Walking through the three entertaining spaces in the most important rooms of the house, looking into and over the gardens is a truly uplifting experience. Each room has been designed to make the most of its original proportions and orientation, and also to work together as a series of spaces in which to relax and entertain. The first is a relaxed yet elegant reception room that invisibly conceals the inescapable AV requirements of a modern home in a wall of joinery. The second is a more formal living and dining room with a fireplace at each end, effortlessly accommodating a 3.5m dining table and a free-standing bar from Italian ateliers Emmemobili and Promemoria.
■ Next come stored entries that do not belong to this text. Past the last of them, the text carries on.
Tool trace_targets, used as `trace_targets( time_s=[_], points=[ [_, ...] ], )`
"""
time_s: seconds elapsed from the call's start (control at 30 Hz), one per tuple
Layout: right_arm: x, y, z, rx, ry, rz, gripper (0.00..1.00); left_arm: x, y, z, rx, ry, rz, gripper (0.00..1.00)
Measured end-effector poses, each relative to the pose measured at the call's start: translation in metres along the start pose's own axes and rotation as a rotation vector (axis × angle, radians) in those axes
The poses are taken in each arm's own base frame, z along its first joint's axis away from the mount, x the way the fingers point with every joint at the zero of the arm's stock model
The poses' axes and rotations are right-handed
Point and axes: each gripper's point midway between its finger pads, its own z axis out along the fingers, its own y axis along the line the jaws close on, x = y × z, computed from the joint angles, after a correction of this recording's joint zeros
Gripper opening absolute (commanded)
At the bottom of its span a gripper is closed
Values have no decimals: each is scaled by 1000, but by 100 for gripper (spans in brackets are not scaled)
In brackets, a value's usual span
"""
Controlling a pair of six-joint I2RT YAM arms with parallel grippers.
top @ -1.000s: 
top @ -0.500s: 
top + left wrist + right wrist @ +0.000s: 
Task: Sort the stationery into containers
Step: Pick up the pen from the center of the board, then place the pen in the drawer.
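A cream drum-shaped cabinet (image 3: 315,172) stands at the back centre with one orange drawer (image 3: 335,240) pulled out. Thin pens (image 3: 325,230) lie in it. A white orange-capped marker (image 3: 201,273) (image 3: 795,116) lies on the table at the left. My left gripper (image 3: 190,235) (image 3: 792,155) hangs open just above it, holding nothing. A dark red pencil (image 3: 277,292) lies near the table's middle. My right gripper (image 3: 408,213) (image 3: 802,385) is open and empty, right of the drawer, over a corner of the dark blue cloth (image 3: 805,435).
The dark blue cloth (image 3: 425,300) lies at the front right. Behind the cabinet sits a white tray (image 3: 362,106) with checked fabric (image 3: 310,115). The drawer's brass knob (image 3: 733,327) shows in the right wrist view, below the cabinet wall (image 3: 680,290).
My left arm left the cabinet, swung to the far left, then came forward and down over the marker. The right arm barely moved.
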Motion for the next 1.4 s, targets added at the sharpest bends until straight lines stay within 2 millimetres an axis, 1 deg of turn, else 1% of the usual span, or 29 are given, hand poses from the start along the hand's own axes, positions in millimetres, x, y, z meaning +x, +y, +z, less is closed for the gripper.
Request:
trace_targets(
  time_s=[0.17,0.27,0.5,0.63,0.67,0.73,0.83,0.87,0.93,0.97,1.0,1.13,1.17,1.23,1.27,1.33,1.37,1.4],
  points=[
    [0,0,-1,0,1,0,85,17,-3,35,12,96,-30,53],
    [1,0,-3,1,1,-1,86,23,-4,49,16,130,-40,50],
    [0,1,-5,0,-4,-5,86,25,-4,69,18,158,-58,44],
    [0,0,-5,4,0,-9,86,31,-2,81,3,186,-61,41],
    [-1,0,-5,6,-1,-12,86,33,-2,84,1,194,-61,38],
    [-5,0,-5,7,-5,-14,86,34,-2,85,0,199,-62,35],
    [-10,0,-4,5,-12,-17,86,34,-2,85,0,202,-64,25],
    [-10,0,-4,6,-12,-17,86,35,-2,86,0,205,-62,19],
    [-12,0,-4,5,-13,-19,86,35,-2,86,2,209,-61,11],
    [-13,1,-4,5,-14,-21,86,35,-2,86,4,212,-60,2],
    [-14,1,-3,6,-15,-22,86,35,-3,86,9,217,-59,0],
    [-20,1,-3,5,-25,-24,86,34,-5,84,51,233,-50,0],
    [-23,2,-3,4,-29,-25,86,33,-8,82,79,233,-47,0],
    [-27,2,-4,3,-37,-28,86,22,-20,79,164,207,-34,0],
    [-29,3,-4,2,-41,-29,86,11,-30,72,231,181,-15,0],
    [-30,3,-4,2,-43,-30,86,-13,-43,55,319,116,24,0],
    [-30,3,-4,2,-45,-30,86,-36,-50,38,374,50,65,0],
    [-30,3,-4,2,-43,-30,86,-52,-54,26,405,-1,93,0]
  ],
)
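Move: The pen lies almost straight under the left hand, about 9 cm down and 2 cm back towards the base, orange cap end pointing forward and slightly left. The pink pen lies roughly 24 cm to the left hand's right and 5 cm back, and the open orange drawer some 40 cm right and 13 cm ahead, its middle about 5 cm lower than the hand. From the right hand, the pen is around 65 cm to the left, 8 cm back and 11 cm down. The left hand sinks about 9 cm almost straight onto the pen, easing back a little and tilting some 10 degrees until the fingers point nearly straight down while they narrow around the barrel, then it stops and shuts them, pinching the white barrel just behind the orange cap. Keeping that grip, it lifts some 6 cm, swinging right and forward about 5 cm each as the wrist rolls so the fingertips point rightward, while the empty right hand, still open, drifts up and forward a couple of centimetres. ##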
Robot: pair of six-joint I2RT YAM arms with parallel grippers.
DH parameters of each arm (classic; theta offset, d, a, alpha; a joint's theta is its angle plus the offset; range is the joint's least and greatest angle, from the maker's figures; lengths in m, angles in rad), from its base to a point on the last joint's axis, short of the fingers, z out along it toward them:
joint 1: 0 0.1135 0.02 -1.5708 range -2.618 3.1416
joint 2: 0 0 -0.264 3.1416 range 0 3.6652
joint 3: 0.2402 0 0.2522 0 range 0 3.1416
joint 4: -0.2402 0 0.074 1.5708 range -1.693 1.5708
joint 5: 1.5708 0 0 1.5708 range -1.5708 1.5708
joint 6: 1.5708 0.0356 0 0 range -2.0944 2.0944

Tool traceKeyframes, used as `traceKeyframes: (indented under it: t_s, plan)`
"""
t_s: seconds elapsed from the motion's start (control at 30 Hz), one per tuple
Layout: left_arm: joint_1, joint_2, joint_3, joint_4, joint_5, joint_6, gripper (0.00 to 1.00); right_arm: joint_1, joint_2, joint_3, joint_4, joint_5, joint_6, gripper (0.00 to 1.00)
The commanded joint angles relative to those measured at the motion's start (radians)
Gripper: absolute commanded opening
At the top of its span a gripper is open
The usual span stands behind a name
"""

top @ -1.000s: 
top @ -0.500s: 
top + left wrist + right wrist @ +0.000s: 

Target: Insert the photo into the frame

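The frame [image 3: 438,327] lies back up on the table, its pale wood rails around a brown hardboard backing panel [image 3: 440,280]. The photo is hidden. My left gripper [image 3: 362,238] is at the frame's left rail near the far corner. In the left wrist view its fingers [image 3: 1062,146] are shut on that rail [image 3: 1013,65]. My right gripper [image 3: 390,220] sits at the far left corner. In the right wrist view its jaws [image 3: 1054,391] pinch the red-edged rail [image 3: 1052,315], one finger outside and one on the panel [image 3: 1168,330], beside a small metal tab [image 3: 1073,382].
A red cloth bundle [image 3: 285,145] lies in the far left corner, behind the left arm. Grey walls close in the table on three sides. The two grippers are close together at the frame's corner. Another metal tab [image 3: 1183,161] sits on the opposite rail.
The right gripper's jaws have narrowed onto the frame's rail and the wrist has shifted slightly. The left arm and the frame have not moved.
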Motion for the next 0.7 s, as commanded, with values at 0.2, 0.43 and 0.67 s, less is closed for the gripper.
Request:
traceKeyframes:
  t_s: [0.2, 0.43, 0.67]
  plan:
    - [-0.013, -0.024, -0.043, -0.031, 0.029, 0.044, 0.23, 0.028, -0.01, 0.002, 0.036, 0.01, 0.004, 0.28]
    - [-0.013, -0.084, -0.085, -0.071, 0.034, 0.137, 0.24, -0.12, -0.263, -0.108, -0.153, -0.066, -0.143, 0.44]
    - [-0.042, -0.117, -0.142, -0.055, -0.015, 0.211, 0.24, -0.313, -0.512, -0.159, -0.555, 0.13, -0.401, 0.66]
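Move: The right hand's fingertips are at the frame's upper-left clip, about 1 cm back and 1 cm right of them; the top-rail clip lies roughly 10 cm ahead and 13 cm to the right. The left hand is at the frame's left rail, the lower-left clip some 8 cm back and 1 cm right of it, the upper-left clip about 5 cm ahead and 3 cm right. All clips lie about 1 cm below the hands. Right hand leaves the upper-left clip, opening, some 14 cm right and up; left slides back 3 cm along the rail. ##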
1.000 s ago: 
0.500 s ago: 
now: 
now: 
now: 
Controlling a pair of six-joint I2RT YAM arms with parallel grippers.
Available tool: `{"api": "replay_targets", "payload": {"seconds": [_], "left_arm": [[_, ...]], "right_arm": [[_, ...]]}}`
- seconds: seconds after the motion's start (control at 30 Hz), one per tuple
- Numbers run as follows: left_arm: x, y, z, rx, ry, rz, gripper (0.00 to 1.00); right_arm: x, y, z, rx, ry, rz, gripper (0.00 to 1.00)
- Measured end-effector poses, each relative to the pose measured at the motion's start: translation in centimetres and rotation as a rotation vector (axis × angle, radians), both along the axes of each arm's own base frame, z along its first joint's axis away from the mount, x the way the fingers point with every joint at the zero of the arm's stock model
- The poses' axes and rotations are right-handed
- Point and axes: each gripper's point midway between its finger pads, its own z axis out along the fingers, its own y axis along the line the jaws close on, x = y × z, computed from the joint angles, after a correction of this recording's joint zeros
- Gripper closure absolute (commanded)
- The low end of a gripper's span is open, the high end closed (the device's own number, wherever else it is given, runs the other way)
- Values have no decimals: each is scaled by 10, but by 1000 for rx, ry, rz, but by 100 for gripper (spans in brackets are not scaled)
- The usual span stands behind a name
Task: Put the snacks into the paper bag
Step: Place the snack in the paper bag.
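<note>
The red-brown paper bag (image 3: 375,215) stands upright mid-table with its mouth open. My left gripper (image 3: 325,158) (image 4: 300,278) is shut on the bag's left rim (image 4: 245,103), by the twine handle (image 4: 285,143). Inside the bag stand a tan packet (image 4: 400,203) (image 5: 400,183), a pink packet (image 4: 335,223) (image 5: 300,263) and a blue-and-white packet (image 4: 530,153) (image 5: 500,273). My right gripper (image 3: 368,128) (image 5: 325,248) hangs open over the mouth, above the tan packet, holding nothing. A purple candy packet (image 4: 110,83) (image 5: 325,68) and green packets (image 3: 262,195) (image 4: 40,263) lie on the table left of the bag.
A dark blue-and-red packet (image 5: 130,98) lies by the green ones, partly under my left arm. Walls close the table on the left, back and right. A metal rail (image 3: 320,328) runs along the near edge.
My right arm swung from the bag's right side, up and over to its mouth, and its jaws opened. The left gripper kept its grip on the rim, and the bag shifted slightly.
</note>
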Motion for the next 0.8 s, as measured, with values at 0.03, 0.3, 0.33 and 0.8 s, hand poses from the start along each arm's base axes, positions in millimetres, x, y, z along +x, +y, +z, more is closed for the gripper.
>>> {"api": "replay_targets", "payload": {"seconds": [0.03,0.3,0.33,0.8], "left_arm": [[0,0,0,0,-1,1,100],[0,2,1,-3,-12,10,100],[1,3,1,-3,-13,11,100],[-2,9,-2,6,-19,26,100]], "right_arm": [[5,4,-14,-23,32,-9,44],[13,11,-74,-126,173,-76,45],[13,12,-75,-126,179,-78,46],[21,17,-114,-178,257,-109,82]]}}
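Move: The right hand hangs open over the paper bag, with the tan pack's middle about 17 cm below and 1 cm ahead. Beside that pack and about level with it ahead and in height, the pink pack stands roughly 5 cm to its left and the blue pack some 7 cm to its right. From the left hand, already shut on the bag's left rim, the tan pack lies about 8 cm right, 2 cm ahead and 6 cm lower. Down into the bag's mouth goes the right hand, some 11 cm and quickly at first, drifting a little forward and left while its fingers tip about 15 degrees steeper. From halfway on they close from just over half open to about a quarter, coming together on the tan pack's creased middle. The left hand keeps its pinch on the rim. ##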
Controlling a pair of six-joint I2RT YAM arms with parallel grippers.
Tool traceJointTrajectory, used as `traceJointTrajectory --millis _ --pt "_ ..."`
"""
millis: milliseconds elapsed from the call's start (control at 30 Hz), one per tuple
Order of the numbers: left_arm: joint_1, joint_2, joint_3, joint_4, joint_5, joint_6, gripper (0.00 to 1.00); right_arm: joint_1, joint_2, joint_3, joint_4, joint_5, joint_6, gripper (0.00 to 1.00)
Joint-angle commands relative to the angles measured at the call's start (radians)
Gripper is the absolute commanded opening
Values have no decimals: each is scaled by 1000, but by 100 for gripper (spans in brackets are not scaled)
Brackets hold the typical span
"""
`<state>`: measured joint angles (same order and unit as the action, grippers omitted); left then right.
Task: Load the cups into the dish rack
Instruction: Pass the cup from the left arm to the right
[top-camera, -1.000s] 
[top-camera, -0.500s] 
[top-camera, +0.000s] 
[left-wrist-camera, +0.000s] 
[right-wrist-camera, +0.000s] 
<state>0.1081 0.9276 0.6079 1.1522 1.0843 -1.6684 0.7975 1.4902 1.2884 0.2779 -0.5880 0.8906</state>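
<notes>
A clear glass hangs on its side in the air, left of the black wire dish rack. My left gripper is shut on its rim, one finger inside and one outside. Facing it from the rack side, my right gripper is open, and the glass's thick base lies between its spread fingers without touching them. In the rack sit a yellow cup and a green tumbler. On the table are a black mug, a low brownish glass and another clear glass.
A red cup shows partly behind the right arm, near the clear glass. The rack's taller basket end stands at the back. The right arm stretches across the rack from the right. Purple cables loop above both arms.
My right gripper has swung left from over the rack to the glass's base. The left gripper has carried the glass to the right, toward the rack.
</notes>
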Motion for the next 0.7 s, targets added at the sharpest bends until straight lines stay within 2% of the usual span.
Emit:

At the end of the enfilade lies the designers favourite space. A truly professional cooking experience from Electrolux Grande Cuisine has been literally carved into glowing Taj Mahal stone by Eggersman’s expert and exacting interpretation of our design. To either side of the fireplace and along the interior wall a bespoke joinery design uses back-lit stone and dark veneered panels to highlight and conceal; seamlessly revealing a hidden TV on demand, the commercial grade appliances from Grande Cuisine or indeed a hidden door into the master suite. The knowledge that this room functions a professional restaurant kitchen as well yet maintains the visual purity and beauty of a showcase space is profoundly fulfilling: truly functional sculpture.